What to work on
Count how many lines in the following data hold the word "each". Your answer is the number and nothing else.

Supplied information
***
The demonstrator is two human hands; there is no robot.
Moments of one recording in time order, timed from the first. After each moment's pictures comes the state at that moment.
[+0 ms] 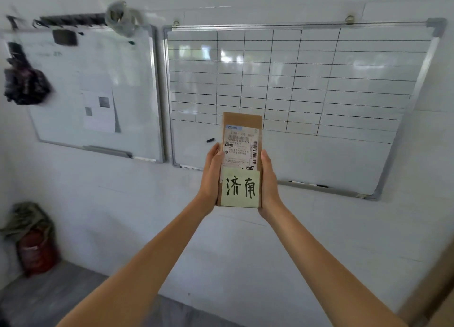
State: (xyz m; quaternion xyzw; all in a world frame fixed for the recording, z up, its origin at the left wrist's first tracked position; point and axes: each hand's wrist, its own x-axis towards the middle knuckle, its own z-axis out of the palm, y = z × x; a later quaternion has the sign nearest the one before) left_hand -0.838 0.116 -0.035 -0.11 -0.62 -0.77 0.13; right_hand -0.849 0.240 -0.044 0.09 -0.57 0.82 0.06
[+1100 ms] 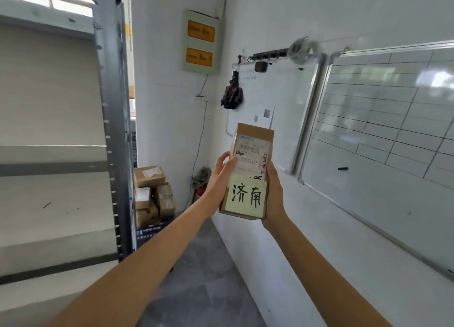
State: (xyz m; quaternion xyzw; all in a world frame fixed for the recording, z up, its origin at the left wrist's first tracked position) left_hand -0.701 0.040 -0.035 0.14 -0.62 -0.65 0.41; right_hand -0.796 0.125 -0.046 0.33 -0.38 0.80 -0.32
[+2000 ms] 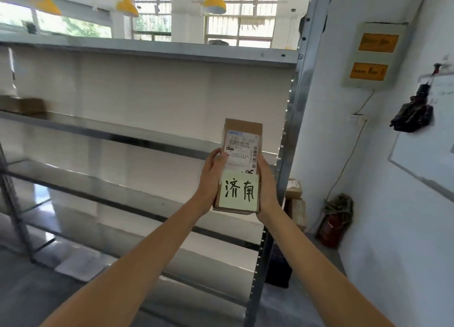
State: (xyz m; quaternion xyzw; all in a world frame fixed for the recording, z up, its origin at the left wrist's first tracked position) left_hand -0.338 -0.021 -0.037 0.33 -0.52 -0.46 0.64; right_hand -0.468 -0.038 -0.056 0.46 -0.31 0.62 -0.56
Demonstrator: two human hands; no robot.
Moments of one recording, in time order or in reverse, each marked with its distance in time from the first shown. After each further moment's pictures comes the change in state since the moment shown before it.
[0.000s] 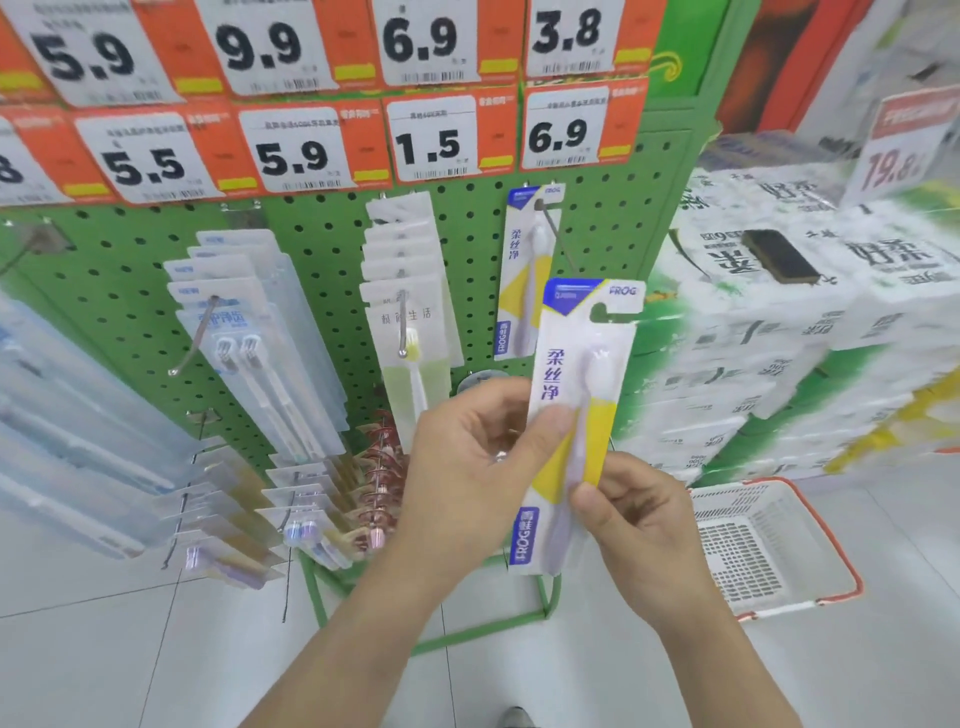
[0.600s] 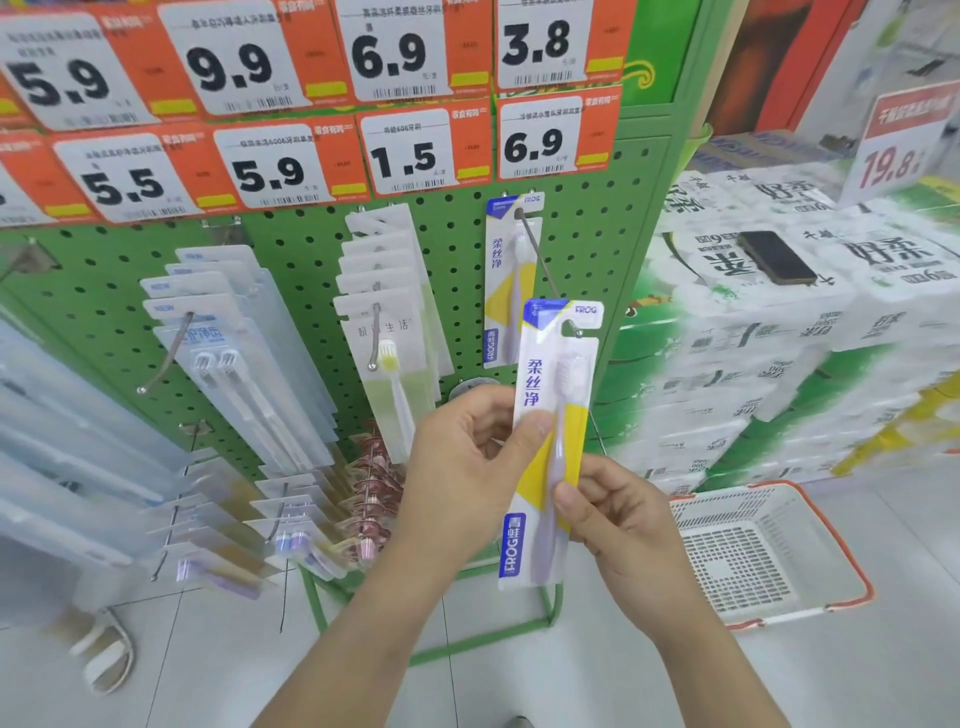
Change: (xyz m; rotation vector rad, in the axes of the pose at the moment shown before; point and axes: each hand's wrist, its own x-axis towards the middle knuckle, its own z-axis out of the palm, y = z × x) left_hand 0.012 -0.016 0.011 0.113 0.048 -0.088; right_hand 0.003 0.004 -0.015 0.019 -0.009 0.102
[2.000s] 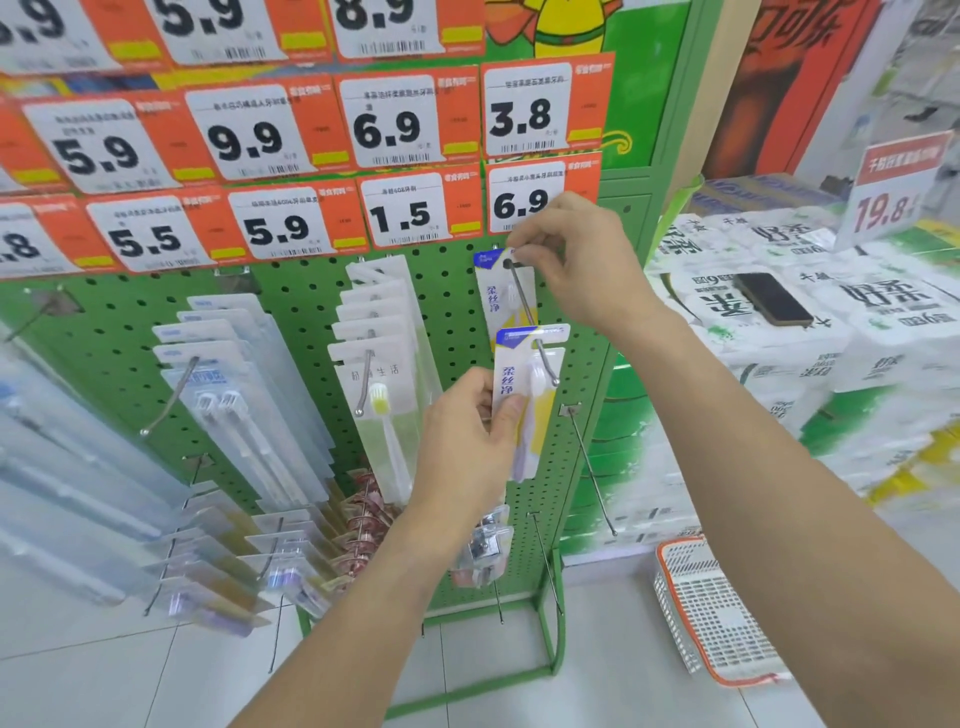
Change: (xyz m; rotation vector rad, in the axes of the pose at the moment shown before) left_hand 0.050 0.002 0.016 0.317 0.125 -0.004; right_hand 0.213 -0.136 0.018 -1.199 -0.024 -0.637
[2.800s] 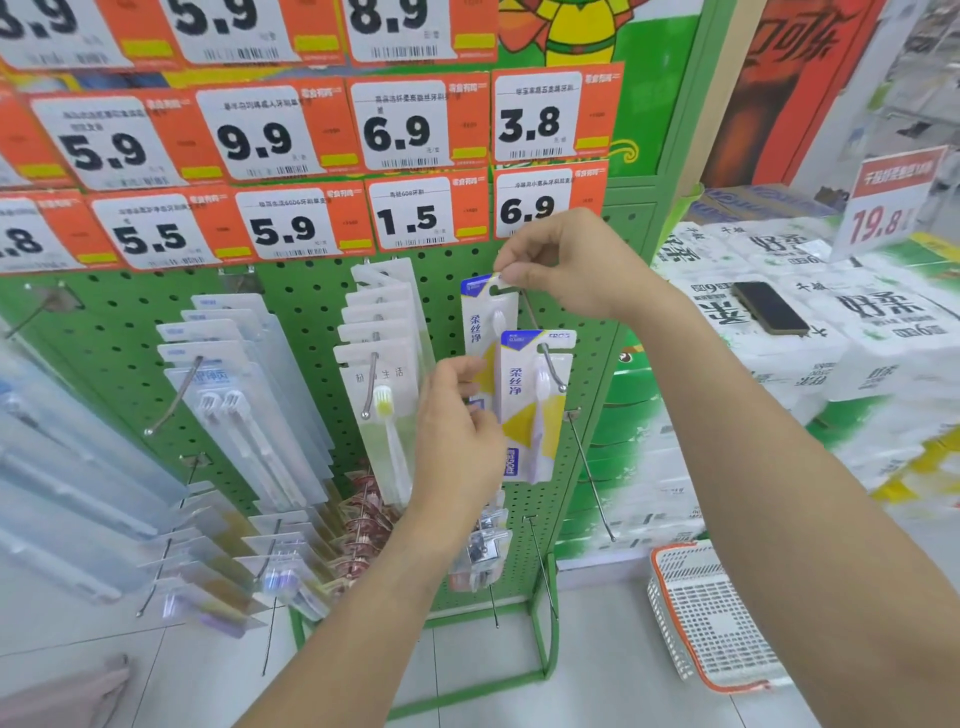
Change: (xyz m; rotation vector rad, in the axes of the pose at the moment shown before) left_hand 0.007 -0.011 -0.001 0.018 0.135 -0.017; right_hand 0.010 -0.009 -0.011 0.188 -0.323 0.099
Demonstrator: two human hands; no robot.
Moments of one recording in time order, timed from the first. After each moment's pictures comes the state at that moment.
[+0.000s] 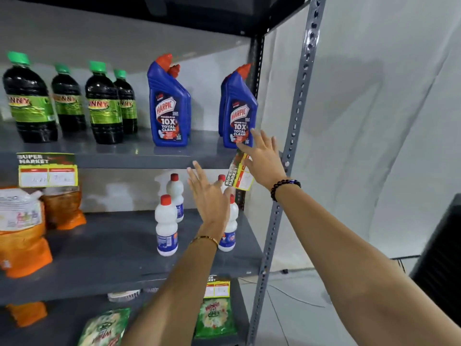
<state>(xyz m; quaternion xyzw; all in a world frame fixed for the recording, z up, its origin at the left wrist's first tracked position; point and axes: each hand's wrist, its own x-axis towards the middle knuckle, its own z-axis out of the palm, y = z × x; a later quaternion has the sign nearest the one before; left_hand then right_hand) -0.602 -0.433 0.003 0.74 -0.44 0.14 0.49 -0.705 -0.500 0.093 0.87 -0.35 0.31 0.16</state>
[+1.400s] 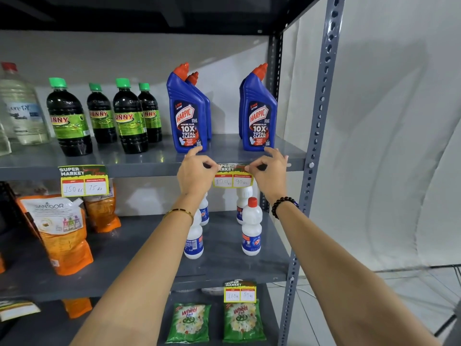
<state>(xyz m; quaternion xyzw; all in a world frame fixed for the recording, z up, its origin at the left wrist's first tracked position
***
Completed exercise
6